Discrete Mathematics Optimization Techniques Mathematics Book B Sc 1st Sem Uor

Download Discrete Mathematics Optimization Techniques Mathematics Book B Sc 1st Sem Uor PDF/ePub or read online books in Mobi eBooks. Click Download or Read Online button to get Discrete Mathematics Optimization Techniques Mathematics Book B Sc 1st Sem Uor book now. This website allows unlimited access to, at the time of writing, more than 1.5 million titles, including hundreds of thousands of titles in various foreign languages.
Discrete Mathematics & Optimization Techniques (Mathematics Book): B.Sc. 1st Sem UOR

Author: Dr. Prashant Chauhan
language: en
Publisher: Thakur Publication Private Limited
Release Date: 2023-12-01
Explore the e-book edition of "Mathematics (Discrete Mathematics & Optimization Techniques)" in English for B.Sc, First Semester, tailored for the Three/Four Year Undergraduate Programme, aligning with the University of Rajasthan, Jaipur Syllabus as per NEP (2020). Published by Thakur Publication, this comprehensive resource covers essential topics in discrete mathematics and optimization techniques, providing students with the necessary foundation for their academic journey.
Convex Optimization

Author: Stephen P. Boyd
language: en
Publisher: Cambridge University Press
Release Date: 2004-03-08
Convex optimization problems arise frequently in many different fields.

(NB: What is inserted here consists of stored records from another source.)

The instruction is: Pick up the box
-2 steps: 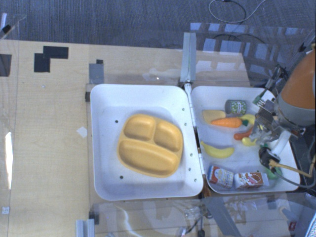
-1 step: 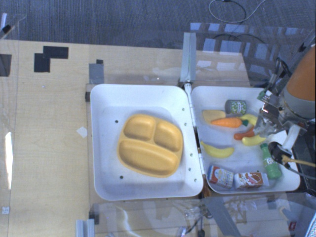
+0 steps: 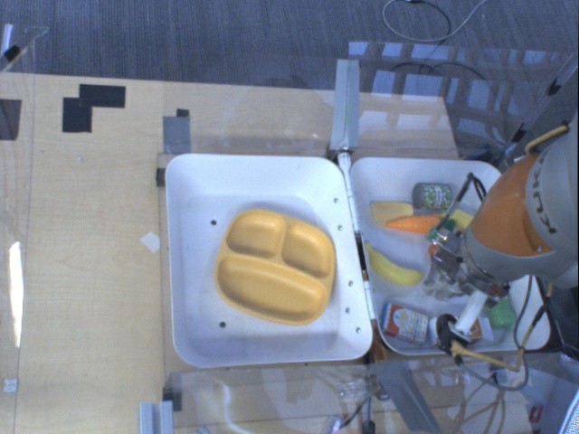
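The box point(image 3: 405, 324) is a small red and white carton lying flat at the front edge of the right bin point(image 3: 364, 197). My gripper point(image 3: 445, 277) hangs over the middle of that bin, below the arm's orange band point(image 3: 508, 217). It is just behind and to the right of the box, and I see nothing held in it. The wrist and cables hide the bin's right side.
Around the gripper in the right bin lie a banana point(image 3: 394, 268), a carrot point(image 3: 414, 226), a pale yellow item point(image 3: 389, 211), a small can point(image 3: 432, 194) and a green object point(image 3: 500, 313). A yellow compartment tray point(image 3: 274, 265) sits in the left bin point(image 3: 194, 242).
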Controlling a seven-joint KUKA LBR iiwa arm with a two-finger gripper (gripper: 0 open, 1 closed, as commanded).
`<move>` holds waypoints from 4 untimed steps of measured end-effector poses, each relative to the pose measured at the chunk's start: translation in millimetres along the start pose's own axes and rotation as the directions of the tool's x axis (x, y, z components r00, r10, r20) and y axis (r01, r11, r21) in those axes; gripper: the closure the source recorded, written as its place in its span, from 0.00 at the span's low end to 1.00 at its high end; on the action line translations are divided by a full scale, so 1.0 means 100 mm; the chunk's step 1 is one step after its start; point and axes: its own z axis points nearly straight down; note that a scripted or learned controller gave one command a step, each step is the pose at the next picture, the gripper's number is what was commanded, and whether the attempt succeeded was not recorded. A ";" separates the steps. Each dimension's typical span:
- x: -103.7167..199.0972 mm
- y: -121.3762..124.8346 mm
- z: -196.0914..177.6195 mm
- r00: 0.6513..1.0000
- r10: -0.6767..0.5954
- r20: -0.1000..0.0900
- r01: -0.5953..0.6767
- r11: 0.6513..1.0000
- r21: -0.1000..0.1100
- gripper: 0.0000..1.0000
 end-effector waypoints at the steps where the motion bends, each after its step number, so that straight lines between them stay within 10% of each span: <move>1: 0.20 -0.24 -0.13 0.933 -0.360 0.002 0.360 0.933 0.009 1.00; 2: 0.40 -0.36 -0.95 0.858 -0.514 0.001 0.514 0.858 0.006 1.00; 3: 1.25 0.43 -2.72 0.829 -0.560 0.001 0.560 0.829 0.003 1.00; 4: 1.20 0.56 -3.46 0.786 -0.618 0.001 0.618 0.786 0.003 1.00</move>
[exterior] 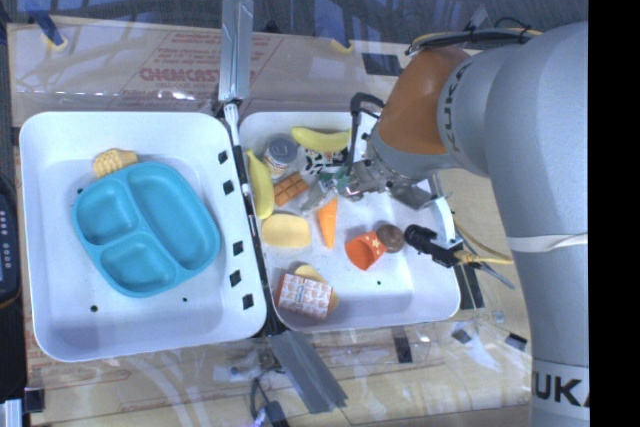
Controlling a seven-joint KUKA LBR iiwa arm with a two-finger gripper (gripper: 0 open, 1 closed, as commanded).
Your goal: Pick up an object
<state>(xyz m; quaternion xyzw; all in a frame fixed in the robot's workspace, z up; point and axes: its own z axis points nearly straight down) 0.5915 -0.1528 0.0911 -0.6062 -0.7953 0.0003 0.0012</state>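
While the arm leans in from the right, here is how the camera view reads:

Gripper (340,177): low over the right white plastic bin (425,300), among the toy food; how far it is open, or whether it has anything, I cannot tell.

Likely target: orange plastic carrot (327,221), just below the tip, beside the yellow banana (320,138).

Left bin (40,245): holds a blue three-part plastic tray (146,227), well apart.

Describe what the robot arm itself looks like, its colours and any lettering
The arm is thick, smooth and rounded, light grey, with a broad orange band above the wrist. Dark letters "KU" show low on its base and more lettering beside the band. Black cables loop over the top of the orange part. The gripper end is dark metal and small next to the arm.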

This book provides a comprehensive introduction to the subject, and shows in detail how such problems can be solved numerically with great efficiency. The book begins with the basic elements of convex sets and functions, and then describes various classes of convex optimization problems. Duality and approximation techniques are then covered, as are statistical estimation techniques. Various geometrical problems are then presented, and there is detailed discussion of unconstrained and constrained minimization problems, and interior-point methods. The focus of the book is on recognizing convex optimization problems and then finding the most appropriate technique for solving them. It contains many worked examples and homework exercises and will appeal to students, researchers and practitioners in fields such as engineering, computer science, mathematics, statistics, finance and economics.
Mathematics for Machine Learning

Author: Marc Peter Deisenroth
language: en
Publisher: Cambridge University Press
Release Date: 2020-04-23
Distills key concepts from linear algebra, geometry, matrices, calculus, optimization, probability and statistics that are used in machine learning.